[PROMPT] Your answer must consist of exactly the lines below, starting with the line with "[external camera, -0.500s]" and going on through the line with "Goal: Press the", and nothing else.

(Records from a data collection)
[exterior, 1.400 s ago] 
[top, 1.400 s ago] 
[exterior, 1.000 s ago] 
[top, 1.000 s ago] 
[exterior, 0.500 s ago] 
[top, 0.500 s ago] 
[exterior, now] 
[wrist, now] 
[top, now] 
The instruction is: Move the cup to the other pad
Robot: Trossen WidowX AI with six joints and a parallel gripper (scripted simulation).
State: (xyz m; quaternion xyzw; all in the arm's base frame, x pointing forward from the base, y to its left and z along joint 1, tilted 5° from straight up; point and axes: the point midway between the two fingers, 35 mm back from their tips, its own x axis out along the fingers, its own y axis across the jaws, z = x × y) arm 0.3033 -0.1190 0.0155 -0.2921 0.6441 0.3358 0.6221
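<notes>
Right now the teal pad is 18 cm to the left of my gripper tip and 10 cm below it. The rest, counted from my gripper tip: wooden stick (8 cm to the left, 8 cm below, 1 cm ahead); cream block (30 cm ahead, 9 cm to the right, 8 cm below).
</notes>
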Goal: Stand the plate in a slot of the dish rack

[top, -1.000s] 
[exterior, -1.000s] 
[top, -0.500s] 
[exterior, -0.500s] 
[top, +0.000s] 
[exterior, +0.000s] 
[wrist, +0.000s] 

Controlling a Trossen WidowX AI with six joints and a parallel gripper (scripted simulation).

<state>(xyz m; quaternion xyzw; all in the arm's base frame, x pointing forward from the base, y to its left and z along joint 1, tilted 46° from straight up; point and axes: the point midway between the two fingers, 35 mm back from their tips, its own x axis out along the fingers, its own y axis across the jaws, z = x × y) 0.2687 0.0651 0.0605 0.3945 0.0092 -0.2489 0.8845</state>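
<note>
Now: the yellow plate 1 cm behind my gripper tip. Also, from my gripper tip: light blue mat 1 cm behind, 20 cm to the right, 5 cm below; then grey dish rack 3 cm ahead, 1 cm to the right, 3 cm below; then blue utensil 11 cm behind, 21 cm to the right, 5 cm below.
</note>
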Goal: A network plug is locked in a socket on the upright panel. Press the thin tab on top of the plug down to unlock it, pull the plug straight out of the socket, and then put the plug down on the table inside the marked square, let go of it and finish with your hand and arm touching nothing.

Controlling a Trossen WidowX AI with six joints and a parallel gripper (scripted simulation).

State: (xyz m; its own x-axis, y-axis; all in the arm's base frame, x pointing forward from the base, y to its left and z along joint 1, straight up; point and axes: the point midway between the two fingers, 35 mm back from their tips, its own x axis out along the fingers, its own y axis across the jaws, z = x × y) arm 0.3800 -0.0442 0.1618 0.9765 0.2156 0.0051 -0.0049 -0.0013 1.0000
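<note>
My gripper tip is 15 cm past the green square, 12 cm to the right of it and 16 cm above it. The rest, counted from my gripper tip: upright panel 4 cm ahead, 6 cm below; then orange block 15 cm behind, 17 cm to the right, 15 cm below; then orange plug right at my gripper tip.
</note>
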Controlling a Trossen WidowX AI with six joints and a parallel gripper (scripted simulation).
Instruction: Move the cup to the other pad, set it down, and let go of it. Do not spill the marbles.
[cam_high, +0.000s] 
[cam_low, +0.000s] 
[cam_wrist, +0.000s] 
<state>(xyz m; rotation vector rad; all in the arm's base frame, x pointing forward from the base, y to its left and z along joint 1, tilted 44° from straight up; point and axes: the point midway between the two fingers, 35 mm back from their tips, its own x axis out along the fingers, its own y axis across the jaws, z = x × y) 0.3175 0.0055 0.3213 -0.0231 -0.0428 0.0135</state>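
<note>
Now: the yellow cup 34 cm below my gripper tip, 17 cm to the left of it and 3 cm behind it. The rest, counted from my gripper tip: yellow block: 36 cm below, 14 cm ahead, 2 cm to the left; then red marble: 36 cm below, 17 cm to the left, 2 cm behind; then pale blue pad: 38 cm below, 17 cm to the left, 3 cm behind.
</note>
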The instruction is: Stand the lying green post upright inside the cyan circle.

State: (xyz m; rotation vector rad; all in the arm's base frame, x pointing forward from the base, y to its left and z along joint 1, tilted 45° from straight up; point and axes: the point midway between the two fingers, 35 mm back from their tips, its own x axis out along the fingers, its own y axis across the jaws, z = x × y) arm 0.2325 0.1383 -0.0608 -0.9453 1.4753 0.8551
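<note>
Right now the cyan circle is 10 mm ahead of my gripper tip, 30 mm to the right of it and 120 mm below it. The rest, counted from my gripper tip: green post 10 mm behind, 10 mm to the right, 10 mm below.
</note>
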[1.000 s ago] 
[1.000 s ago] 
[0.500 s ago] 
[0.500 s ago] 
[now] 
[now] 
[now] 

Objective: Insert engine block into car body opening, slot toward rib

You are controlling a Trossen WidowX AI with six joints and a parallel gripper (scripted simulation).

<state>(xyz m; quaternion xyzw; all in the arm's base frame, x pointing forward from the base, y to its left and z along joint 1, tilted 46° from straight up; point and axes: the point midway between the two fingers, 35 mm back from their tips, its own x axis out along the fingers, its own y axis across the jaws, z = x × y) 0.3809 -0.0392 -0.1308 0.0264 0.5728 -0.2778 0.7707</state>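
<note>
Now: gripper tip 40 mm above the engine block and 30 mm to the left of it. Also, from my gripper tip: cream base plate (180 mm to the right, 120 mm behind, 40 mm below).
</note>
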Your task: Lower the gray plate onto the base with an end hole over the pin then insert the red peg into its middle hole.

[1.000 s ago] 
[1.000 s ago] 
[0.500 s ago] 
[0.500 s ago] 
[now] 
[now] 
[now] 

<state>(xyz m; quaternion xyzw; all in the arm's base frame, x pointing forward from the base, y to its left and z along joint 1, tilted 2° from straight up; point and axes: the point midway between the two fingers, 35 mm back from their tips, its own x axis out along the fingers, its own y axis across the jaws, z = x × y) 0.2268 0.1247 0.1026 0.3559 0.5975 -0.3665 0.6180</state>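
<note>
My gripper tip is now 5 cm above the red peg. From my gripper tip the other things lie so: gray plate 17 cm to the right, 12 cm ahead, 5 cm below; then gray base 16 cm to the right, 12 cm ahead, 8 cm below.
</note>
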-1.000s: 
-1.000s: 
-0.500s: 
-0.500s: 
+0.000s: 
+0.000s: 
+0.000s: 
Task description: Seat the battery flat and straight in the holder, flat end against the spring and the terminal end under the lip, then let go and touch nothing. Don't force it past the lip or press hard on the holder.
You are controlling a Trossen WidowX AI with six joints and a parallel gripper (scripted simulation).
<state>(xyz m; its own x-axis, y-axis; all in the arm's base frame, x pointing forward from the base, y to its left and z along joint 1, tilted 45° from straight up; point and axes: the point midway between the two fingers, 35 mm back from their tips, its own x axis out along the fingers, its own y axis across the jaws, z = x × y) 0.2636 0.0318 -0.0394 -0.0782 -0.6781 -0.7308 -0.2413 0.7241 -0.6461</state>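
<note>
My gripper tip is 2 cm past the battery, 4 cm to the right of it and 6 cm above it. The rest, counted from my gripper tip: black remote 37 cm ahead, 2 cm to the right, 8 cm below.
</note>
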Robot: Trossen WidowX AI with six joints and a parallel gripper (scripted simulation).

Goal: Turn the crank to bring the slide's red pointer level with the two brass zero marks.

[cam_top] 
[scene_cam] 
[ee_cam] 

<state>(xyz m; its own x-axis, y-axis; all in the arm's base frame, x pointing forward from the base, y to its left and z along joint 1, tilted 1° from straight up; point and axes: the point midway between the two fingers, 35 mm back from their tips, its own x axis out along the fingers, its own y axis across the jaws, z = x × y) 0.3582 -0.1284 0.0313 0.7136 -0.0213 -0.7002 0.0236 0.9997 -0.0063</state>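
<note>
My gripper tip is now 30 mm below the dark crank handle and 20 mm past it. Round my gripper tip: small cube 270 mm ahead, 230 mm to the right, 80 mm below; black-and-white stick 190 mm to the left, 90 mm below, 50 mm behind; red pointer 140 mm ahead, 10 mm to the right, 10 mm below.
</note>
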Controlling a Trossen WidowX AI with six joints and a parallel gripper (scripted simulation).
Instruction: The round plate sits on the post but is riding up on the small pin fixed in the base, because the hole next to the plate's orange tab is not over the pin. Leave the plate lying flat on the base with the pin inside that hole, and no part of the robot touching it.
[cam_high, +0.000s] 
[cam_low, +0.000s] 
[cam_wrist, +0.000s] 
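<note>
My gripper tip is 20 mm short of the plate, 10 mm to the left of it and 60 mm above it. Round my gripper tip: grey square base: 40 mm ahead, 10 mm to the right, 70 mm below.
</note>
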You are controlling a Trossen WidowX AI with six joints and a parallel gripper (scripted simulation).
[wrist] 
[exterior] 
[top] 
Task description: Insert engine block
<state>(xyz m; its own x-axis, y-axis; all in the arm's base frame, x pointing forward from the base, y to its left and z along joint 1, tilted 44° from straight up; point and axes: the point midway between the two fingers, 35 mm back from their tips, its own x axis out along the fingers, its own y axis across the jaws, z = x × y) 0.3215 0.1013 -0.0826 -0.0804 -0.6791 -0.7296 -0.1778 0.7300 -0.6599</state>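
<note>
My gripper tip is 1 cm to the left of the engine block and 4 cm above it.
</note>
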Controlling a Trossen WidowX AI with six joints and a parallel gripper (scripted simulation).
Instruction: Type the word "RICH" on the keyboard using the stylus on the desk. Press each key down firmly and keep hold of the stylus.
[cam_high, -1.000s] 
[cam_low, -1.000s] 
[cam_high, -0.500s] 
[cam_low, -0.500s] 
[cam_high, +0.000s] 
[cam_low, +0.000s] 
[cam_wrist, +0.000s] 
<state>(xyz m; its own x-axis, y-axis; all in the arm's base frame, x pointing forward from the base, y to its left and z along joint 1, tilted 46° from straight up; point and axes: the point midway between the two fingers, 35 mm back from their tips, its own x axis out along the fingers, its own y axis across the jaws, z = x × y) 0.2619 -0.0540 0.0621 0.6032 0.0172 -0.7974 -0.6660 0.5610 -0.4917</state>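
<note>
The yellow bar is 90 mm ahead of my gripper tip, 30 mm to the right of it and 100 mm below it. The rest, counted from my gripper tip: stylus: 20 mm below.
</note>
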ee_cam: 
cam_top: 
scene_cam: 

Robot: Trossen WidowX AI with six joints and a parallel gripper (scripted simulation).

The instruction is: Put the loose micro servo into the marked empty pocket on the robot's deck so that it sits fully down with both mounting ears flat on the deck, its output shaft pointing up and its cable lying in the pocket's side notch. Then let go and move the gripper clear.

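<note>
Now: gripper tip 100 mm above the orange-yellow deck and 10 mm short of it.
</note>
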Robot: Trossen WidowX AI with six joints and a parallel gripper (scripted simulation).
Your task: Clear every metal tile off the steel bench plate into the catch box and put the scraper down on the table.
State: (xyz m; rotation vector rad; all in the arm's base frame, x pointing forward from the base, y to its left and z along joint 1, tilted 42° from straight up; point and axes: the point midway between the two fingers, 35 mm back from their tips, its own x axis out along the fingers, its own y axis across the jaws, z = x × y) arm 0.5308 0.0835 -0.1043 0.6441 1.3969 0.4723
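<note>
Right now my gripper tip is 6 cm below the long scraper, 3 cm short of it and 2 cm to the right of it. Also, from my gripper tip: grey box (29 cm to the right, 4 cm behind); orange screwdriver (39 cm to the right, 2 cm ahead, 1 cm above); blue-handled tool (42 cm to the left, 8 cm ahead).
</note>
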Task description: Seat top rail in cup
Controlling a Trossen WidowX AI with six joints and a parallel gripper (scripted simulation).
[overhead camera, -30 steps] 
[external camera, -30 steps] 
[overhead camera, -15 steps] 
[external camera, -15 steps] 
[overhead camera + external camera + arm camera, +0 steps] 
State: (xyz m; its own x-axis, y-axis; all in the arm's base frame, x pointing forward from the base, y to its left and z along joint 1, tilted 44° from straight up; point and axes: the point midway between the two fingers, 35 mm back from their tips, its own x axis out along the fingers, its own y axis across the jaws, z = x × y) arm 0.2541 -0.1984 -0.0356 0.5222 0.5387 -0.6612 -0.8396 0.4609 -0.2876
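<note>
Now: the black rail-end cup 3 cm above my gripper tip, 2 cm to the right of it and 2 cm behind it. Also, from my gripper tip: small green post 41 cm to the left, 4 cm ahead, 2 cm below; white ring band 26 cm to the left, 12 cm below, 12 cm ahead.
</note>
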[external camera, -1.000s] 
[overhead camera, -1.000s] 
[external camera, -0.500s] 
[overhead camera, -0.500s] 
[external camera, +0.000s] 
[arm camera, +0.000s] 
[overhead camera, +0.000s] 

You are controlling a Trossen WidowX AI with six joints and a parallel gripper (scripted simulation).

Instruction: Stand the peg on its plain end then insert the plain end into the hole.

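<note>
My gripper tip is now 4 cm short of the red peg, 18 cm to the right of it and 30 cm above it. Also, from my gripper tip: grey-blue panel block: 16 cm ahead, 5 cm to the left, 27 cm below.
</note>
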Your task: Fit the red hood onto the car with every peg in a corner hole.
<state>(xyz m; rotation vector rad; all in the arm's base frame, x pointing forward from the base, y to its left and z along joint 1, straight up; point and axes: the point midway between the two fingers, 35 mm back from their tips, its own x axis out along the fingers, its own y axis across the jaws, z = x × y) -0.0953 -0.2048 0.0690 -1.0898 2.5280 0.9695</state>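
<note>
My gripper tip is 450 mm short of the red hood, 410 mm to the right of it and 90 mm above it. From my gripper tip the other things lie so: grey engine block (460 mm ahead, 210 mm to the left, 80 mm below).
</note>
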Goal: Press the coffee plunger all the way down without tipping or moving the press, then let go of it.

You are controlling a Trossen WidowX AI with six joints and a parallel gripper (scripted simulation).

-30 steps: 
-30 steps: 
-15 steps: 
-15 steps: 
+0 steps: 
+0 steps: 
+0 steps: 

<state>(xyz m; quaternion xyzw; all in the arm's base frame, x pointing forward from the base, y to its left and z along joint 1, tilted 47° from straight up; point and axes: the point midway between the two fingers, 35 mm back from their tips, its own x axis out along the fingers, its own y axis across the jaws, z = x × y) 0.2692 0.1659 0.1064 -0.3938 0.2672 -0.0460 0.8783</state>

[ANSWER AREA]
[external camera, -0.500s] 
[overhead camera, -0.500s] 
[external camera, +0.000s] 
[arm camera, +0.000s] 
[overhead camera, +0.000s] 

You are controlling a Trossen WidowX AI with six joints and a parallel gripper (scripted simulation).

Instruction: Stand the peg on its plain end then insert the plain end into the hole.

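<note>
My gripper tip is now 4 cm short of the red peg, 18 cm to the right of it and 30 cm above it. Also, from my gripper tip: grey-blue panel block: 16 cm ahead, 5 cm to the left, 27 cm below.
</note>
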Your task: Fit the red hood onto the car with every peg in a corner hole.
<state>(xyz m; rotation vector rad; all in the arm's base frame, x pointing forward from the base, y to its left and z along joint 1, straight up; point and axes: the point midway between the two fingers, 35 mm back from their tips, its own x axis out along the fingers, its own y axis across the jaws, z = x × y) -0.0953 -0.2048 0.0690 -1.0898 2.5280 0.9695</state>
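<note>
My gripper tip is 450 mm short of the red hood, 410 mm to the right of it and 90 mm above it. From my gripper tip the other things lie so: grey engine block (460 mm ahead, 210 mm to the left, 80 mm below).
</note>
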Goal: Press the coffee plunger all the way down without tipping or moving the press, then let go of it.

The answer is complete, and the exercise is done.